Vampires must shun the light and cower in their crypts. Where’s the fun in that? What good is eternity if you can’t spend it dashing after the rising sun? I’d rather my candle burn briefly but brightly than dwell eternally in darkness.
Chapter 35
Where there is mystery, it is generally supposed that there must also be evil.
- Lord Byron, “Fragment of a Novel”I must have drifted to sleep on the grass, for when Knifing’s singsong greeting roused me, the stars had changed.
“My congratulations, Lord Byron!” the investigator shouted at me across the heath as he approached.
I lifted myself into a sitting position, which caused me no small amount of pain. “For what?”
“For your deliverance,” he said. “For your vindication. For your exoneration.”
I squinted to see the thin, dark form approaching from the highway, some two hundred yards distant. Knifing had come in a black carriage pulled by black horses, and driven by a rather severe-looking gentleman clad, predictably, in black. I thought this was a fitting conveyance for the wraithlike investigator, because it looked like a hearse. Then I realized it actually was a hearse; Knifing had come out with the undertaker to collect the remains of Fielding Dingle and his driver. I was unhappy about having to ride back to town in the same vehicle as those ripening corpses, but it was better than riding in the prison-carriage, so I decided not to complain.
Instead, I asked: “Am I no longer suspected of murder?”
Knifing jauntily adjusted his bush hat. “My God, no. That preposterous proposition perished with its ponderous proponent.”
I was nursing a rattled skull and a belly full of rotgut whisky, so it took some calculation on my part to figure out that he was talking about Dingle. Knifing seemed bizarrely chipper for a man who had been summoned from bed in the dark hours of the morning to examine the corpse of a colleague who’d been shot in the face and crushed beneath a stagecoach.
“You said you’d march me to the gallows, regardless of my guilt or innocence, to assuage your clients’ uncertainty.”
The investigator let out a peal of his singular, unpleasant laughter, and I realized why the carriage-horse’s death-wail had sounded so familiar. “That’s certainly something I’d say, but it’s not something I’d do. I’ve got standards, you see, and you’ve got lawyers. Such threats were only a ploy; a stratagem designed to intimidate you into disclosing facts, and to scare you away from my crime scenes. Arresting you is something only Dingle would be fool enough to do, and in fact, it’s something Dingle did, before Dingle died.” The alliteration set him off into his disconcerting giggles again.

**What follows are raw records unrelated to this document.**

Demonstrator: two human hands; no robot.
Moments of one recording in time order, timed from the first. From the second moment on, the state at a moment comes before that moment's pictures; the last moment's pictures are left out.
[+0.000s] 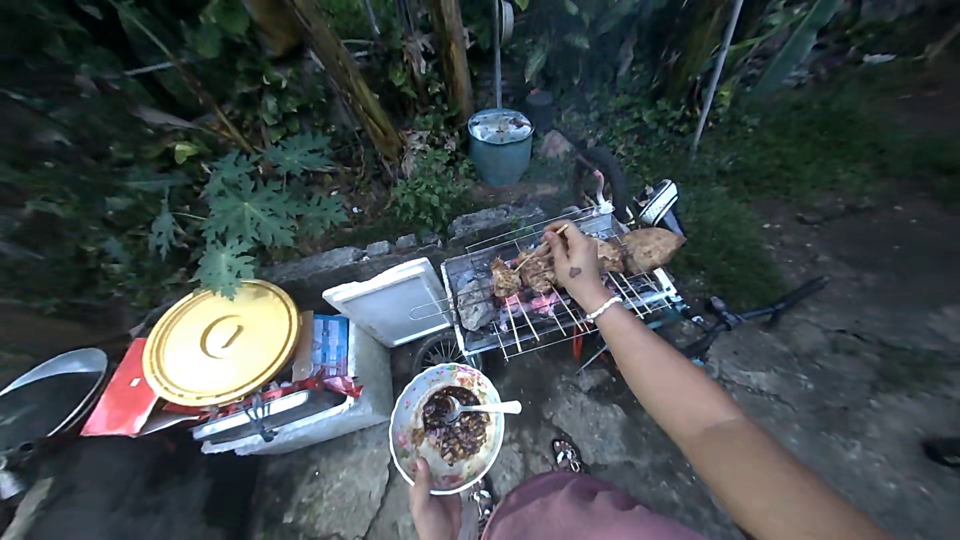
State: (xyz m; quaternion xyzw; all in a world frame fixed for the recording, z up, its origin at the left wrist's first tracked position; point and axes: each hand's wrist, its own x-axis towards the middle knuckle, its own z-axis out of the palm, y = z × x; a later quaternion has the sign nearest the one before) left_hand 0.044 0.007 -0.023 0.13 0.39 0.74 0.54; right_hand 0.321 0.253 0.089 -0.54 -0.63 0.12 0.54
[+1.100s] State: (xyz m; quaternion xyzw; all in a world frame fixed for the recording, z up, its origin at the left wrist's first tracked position) left_hand 0.046 0.008 -0.023 0.13 0.40 0.74 0.53; right_hand 0.310 0.228 0.087 -0.54 -0.71 0.08 0.44
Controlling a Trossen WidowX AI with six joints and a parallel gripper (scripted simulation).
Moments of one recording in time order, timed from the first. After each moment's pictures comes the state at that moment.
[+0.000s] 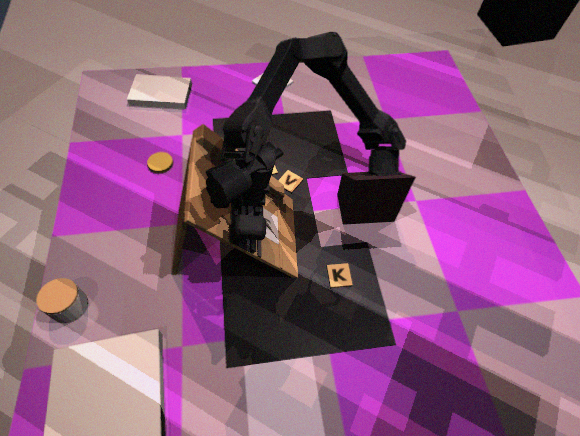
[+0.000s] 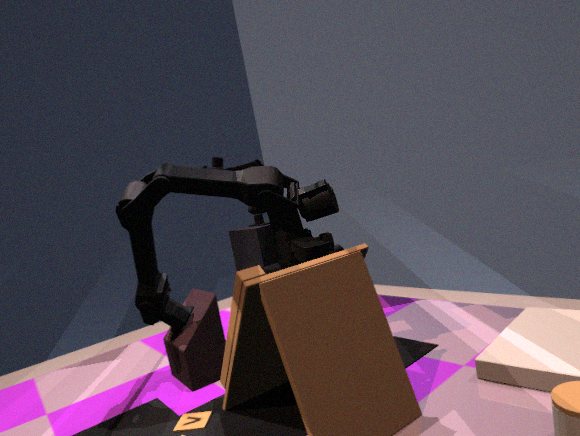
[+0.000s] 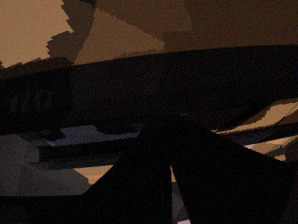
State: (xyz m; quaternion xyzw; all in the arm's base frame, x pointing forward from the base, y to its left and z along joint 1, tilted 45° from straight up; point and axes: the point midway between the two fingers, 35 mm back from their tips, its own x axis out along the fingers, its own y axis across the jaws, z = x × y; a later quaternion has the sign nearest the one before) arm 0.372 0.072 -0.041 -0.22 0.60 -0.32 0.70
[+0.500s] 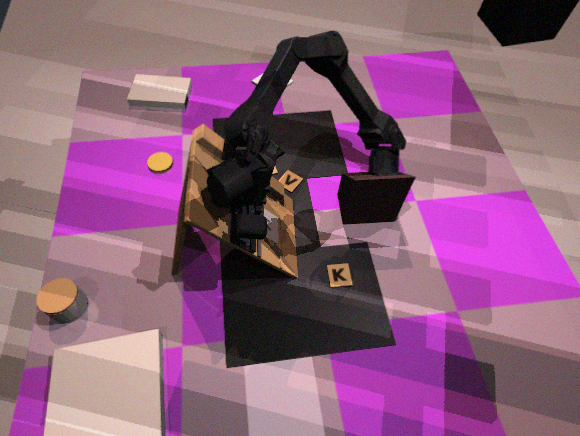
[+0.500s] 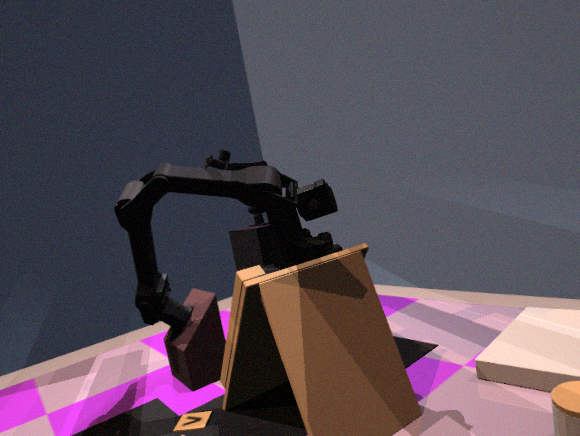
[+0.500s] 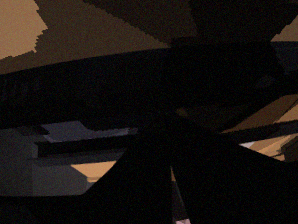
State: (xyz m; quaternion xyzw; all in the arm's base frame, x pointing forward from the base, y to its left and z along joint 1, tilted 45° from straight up) arm 0.371 0.073 -0.039 -0.22 0.60 -0.32 0.70
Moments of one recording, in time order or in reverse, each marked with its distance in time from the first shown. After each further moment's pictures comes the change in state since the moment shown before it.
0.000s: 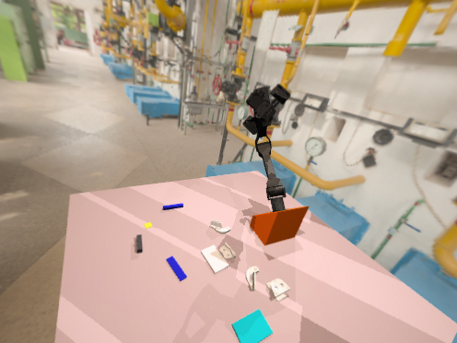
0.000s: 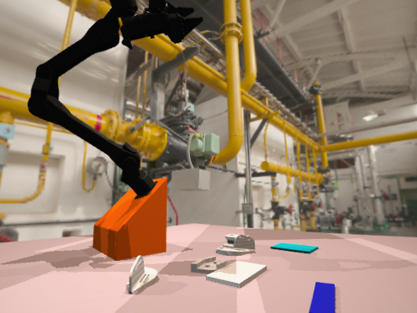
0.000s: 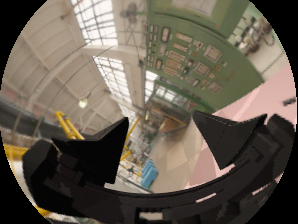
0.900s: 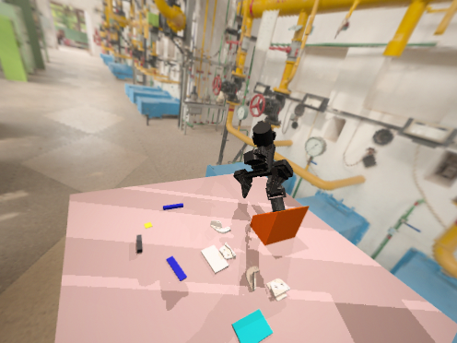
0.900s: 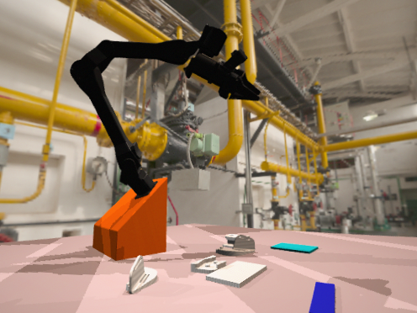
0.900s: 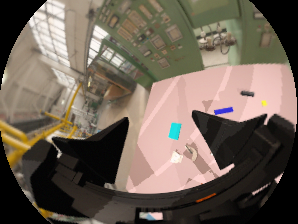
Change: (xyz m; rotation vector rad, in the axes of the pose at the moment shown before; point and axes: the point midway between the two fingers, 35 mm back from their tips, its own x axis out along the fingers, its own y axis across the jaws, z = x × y) arm 0.105 -0.193 -0.149 -0.319 0.499 -0.615
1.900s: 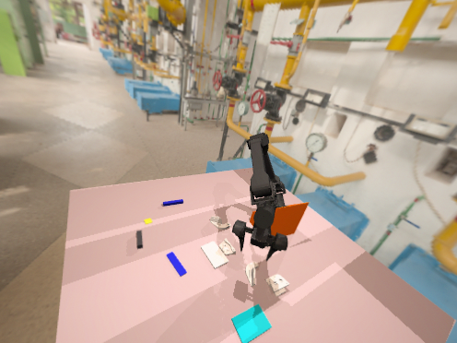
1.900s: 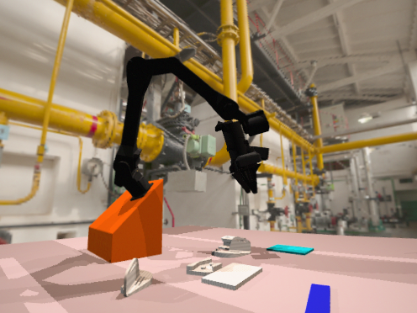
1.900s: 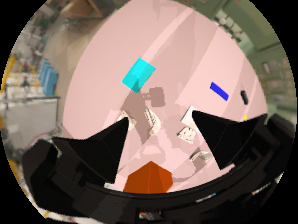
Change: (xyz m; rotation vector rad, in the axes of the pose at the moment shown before) arm 0.127 -0.097 -0.191 -0.573 0.741 -0.317
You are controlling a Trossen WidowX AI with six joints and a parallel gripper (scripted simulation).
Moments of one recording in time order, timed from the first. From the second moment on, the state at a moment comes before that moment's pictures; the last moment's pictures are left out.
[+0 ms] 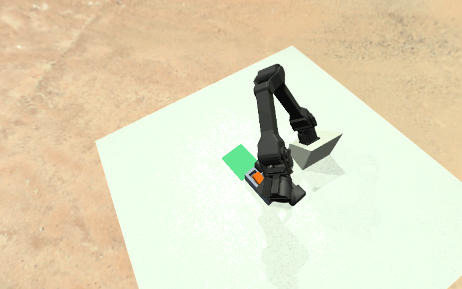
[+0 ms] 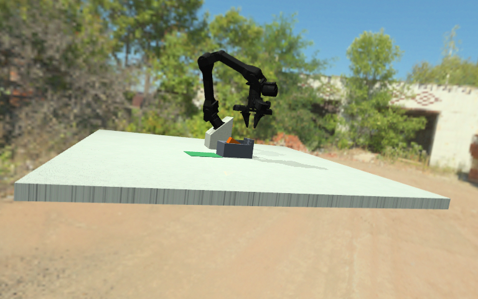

Though it caused some pain in my sore neck, I turned my head to see how Angus was reacting to his hero’s strange behavior. The constable’s eyes were bulging and his mouth hung slightly open. I wouldn’t describe his expression as one of astonishment, however; Angus just always looked like that. “Are you drunk, Mr. Knifing?” I asked.
“That’s quite a thing for you to ask me,” Knifing said, and then he made his horse-scream noise, because he was so amused with himself.
“Have you seen the corpses, sir?” Angus asked.